Check Item 3: Cluster Authentication Information Changes

If the error message "cluster responded with non-successful status: [401][Unauthorized]" is displayed, the IAM network connection may be faulty, according to the /var/paas/sys/log/kubernetes/auth-server.log of the three master nodes in the cluster. Ensure that the IAM domain name resolution and the IAM service connectivity are normal.

The common issue logs are as follows:

  • Failed to authenticate token: *******: dial tcp: lookup iam.myhuaweicloud.com on *.*.*.*:53: no such host

    This log indicates that the node is not capable of resolving iam.myhuaweicloud.com. Configure the corresponding domain name resolution by referring to Preparing for Installation.

  • Failed to authenticate token: Get *******: dial tcp *.*.*.*:443: i/o timeout

    This log indicates that the node's access to IAM times out. Ensure that the node can communicate with IAM properly.

  • currently only supports Agency token

    This log indicates that the request is not initiated by UCS. Currently, on-premises clusters can only be connected to UCS using IAM tokens.

  • IAM assumed user has no authorization/iam assumed user should allowed by TEAdmin

    This log indicates that the connection between UCS and the cluster is abnormal. Contact Huawei technical support for troubleshooting.
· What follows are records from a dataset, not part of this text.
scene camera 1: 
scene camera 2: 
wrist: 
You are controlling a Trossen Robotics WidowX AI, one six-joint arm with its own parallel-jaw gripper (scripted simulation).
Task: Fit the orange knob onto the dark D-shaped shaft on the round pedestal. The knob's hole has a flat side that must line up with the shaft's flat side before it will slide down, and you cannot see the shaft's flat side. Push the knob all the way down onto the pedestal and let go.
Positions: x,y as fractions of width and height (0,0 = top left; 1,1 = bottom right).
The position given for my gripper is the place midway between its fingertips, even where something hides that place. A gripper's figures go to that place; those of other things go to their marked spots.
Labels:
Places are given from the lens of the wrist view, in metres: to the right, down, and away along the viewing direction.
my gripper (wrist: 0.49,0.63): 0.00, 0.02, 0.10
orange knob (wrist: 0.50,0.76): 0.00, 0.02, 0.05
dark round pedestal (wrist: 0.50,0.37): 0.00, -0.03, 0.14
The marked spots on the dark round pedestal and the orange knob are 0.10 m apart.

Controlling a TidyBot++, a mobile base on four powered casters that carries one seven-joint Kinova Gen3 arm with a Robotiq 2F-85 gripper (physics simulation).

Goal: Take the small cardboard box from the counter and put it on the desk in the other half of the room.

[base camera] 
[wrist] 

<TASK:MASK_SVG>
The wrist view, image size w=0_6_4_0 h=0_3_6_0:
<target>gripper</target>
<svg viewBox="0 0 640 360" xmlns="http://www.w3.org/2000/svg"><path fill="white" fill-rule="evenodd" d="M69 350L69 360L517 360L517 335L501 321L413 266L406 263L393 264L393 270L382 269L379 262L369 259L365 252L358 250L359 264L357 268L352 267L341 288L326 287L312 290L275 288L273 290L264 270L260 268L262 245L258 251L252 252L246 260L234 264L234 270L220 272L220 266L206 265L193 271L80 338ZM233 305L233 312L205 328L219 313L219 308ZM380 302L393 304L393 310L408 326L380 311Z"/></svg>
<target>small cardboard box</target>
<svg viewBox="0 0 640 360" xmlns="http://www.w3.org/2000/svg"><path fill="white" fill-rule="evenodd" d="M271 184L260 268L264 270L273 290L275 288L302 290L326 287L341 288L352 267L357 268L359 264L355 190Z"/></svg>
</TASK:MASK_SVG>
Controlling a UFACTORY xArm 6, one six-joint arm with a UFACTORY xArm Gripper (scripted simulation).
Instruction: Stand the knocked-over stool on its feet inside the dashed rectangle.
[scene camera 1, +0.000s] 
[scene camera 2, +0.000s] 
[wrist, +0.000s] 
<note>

  • Failed to authenticate token: token expired, please acquire a new token

    This log indicates that the token has expired. Run the date command to check whether the time difference is too large. If yes, synchronize the time and check whether the cluster is working. If the fault persists for a long time, you may need to reinstall the cluster. In this case, contact Huawei technical support.

After the preceding problem is resolved, run the crictl ps | grep auth | awk '{print $1}' | xargs crictl stop command to restart the auth-server container.